Required work:
State the number of lines in the following material that contain the string "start", and nothing else.

*** Opening of Material provided ***

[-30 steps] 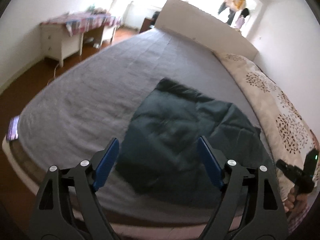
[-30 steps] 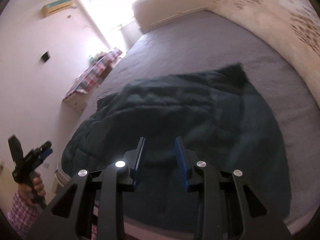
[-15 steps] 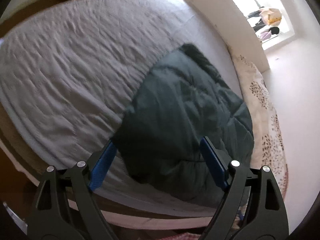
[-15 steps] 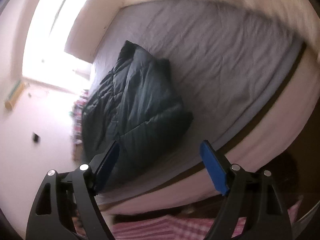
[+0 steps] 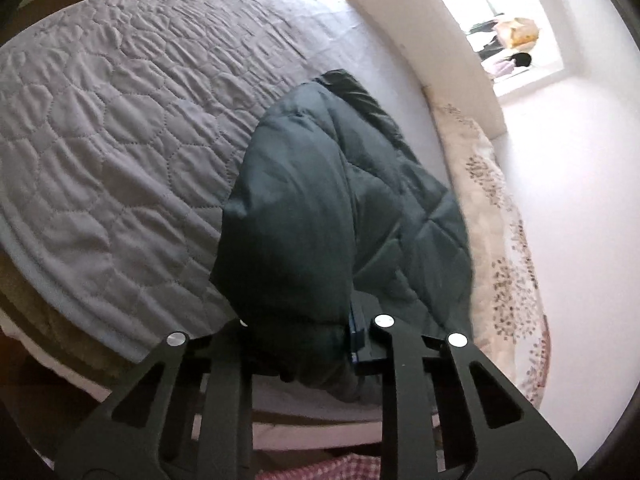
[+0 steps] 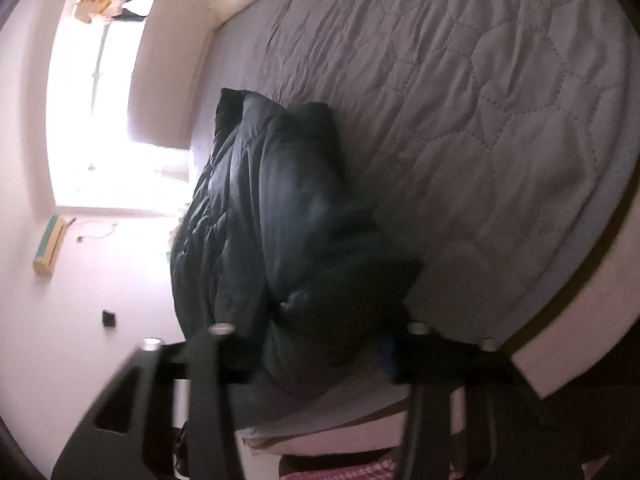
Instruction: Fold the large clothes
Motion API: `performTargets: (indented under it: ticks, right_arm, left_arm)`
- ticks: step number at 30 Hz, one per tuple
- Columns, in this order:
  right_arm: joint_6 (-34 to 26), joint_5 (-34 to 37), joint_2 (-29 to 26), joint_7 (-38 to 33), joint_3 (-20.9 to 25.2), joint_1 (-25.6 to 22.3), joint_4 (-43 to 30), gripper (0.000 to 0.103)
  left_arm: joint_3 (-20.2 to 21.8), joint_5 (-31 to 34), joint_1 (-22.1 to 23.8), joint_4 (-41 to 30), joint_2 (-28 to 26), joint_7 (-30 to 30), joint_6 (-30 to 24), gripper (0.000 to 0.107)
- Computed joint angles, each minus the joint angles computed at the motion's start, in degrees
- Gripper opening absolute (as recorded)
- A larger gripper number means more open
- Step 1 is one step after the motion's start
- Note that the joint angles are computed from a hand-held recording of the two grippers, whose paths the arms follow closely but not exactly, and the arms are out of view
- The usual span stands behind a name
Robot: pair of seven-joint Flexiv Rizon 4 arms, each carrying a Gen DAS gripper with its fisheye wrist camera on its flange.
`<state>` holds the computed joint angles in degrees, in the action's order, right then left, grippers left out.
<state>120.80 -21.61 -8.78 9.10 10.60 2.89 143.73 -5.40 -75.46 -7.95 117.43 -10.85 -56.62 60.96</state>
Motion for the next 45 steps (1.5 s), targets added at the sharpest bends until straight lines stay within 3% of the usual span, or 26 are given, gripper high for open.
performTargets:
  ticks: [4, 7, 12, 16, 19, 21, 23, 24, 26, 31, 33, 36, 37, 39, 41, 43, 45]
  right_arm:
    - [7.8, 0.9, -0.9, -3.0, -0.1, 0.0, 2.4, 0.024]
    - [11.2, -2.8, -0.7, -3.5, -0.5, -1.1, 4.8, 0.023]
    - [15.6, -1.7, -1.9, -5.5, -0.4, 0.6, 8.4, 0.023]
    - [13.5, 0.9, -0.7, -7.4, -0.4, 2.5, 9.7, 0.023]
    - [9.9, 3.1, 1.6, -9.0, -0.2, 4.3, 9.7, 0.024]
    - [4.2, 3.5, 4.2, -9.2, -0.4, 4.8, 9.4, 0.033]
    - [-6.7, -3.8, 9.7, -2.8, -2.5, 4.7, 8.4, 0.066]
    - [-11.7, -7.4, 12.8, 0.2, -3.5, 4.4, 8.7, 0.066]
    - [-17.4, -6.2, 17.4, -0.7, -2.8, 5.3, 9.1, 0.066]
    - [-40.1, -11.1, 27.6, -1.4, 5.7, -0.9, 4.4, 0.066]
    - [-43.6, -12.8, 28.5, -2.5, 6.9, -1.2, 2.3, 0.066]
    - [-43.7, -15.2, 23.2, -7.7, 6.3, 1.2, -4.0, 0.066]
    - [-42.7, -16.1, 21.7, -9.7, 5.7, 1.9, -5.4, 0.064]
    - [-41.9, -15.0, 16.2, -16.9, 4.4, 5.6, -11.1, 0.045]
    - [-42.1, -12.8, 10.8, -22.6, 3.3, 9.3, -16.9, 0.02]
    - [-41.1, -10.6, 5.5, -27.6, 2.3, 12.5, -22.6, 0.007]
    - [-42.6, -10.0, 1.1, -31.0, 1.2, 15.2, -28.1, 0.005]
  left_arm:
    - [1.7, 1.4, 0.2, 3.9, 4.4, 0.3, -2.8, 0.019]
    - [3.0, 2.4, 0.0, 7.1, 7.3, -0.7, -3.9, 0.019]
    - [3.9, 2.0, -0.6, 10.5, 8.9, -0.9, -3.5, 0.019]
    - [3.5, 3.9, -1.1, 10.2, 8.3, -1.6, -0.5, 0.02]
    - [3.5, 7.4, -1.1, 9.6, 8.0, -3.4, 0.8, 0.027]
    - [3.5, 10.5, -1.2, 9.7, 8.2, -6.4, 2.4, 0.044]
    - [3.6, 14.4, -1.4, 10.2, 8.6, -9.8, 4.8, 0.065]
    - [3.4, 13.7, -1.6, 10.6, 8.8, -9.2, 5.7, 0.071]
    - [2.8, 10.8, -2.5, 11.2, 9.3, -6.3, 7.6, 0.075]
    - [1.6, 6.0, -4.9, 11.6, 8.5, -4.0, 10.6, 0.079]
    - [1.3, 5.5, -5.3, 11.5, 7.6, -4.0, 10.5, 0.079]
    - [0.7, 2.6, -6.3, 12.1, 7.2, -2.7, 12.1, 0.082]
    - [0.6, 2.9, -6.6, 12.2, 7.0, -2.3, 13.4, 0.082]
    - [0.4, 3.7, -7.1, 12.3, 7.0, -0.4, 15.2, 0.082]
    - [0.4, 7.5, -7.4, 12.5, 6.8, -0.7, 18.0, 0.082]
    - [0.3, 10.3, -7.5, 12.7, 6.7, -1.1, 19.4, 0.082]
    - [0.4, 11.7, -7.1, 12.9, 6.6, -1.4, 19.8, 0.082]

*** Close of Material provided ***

Completed exercise:
2